◆ The task ◆
Whenever a line in the records below contains "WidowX", pick it out.
Start of Block
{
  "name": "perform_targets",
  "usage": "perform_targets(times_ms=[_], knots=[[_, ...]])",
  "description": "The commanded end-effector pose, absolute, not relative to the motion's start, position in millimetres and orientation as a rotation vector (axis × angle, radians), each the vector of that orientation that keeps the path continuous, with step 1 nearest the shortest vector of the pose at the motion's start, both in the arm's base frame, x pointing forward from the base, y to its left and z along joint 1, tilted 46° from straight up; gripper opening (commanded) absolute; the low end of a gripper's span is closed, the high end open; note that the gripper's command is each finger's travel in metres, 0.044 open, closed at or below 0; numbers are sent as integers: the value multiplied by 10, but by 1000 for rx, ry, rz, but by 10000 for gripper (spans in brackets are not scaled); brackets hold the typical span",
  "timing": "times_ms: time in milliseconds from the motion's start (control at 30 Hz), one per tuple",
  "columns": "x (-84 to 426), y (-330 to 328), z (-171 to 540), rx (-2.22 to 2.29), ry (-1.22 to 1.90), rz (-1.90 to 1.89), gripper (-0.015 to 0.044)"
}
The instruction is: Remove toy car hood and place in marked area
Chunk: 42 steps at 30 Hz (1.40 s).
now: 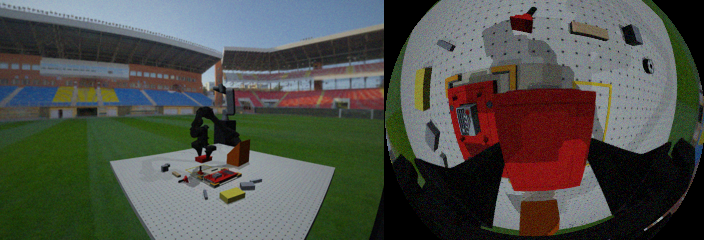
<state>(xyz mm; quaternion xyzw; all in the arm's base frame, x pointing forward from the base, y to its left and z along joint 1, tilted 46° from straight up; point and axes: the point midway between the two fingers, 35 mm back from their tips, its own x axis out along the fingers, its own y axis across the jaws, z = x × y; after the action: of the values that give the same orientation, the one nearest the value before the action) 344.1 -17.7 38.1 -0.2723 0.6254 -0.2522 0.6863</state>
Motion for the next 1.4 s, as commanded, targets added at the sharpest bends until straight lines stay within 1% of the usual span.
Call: perform_targets(times_ms=[0, 533, 1367], knots=[[3381, -311, 522, -614, 1394, -569, 0], [3047, -865, 1030, -616, 1384, -596, 0], [3080, -1002, 893, -614, 1384, -595, 0]])
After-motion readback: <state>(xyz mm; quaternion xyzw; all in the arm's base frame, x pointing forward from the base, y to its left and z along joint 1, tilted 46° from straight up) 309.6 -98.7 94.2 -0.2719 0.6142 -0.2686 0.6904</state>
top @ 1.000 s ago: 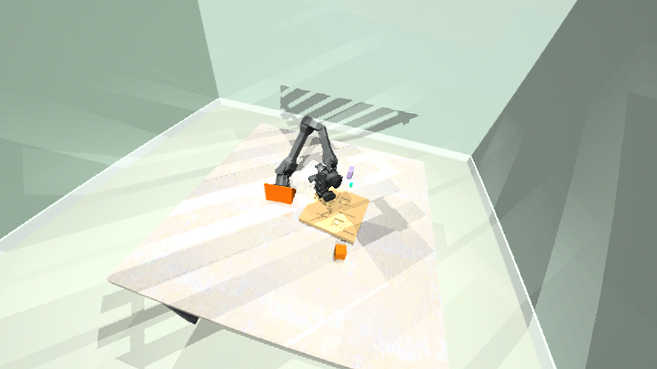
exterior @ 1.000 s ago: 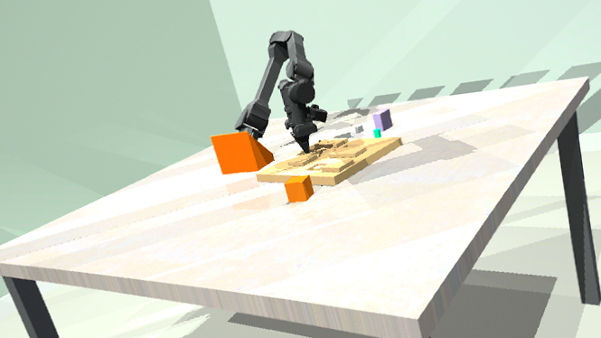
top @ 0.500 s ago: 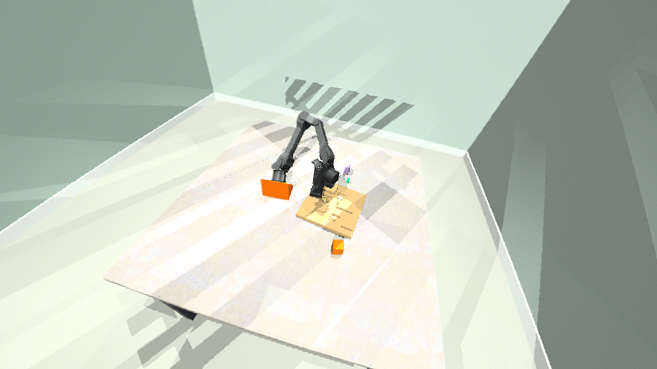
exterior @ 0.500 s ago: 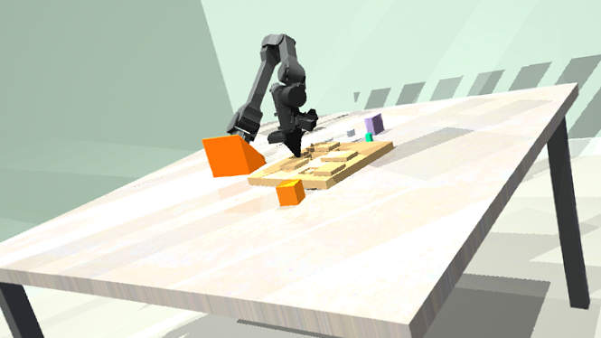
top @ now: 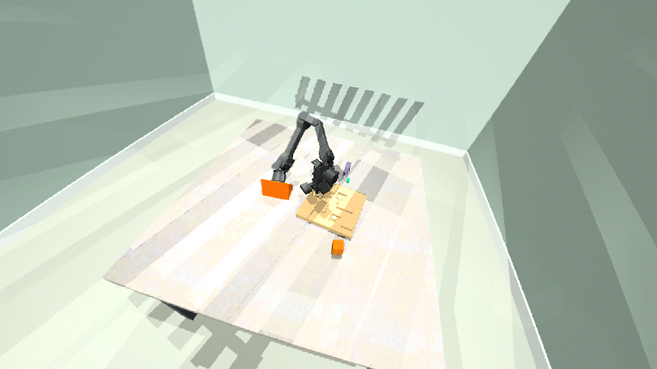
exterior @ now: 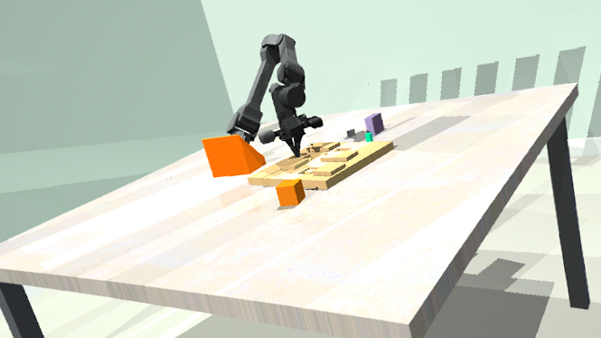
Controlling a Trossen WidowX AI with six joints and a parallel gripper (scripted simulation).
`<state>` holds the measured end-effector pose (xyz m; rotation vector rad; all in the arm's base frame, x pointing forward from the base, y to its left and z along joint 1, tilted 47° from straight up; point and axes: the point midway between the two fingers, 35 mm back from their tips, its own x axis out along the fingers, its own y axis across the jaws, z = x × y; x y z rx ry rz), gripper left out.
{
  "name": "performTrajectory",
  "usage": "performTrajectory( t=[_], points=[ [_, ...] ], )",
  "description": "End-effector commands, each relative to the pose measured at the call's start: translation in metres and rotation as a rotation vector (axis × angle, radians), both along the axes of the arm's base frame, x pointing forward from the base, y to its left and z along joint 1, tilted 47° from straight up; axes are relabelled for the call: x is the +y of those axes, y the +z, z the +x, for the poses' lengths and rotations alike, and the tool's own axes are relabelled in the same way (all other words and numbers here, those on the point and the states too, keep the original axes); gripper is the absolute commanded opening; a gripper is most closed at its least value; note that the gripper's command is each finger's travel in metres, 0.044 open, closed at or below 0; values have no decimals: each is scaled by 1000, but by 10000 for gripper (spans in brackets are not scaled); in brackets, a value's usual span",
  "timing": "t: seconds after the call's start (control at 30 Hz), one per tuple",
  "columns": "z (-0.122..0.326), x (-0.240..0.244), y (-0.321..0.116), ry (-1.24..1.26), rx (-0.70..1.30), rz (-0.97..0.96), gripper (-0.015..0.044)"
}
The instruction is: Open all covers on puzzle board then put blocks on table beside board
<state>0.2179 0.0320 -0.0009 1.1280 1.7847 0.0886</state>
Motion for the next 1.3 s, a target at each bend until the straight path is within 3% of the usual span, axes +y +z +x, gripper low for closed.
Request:
performTrajectory(
  t=[0.0, 1.27],
  points=[
    [-3, 0, -2, -15, 26, -5, 0],
    [5, -6, 13, -15, 26, -5, 0]
  ],
)
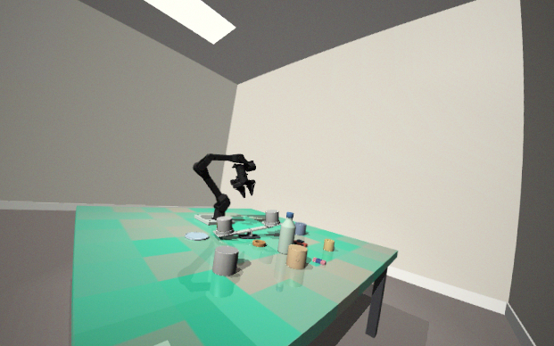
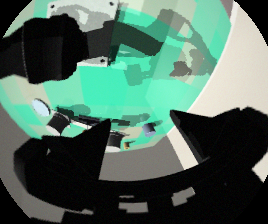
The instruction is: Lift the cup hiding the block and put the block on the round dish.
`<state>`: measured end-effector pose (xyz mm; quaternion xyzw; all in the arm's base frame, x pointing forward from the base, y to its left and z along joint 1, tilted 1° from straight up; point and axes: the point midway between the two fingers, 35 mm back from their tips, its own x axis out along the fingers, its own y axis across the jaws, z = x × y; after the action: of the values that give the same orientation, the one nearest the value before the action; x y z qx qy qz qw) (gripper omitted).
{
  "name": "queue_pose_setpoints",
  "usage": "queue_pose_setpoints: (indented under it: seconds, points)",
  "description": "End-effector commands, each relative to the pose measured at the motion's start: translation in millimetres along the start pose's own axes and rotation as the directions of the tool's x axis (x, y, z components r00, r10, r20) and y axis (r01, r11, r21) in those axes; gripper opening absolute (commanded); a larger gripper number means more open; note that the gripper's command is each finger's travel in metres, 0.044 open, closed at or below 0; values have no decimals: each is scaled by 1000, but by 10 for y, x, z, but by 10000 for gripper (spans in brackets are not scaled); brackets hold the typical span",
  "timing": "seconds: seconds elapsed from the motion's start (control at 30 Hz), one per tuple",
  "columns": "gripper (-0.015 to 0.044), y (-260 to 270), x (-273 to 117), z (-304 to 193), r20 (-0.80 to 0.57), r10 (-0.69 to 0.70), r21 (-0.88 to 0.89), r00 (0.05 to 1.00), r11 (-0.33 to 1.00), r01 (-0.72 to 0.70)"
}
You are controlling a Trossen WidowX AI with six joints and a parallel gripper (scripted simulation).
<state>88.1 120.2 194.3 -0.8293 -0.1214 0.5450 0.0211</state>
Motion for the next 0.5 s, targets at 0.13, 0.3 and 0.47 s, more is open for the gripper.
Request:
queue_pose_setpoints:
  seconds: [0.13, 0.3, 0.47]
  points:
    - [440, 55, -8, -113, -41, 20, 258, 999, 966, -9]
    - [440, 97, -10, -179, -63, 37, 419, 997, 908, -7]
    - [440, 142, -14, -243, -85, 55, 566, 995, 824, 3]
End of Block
◆ Finished exercise ◆
Controlling a Trossen WidowX AI with six joints and a parallel gripper (scripted simulation).
You are controlling a Trossen WidowX AI with six joints and a parallel gripper (scripted simulation).

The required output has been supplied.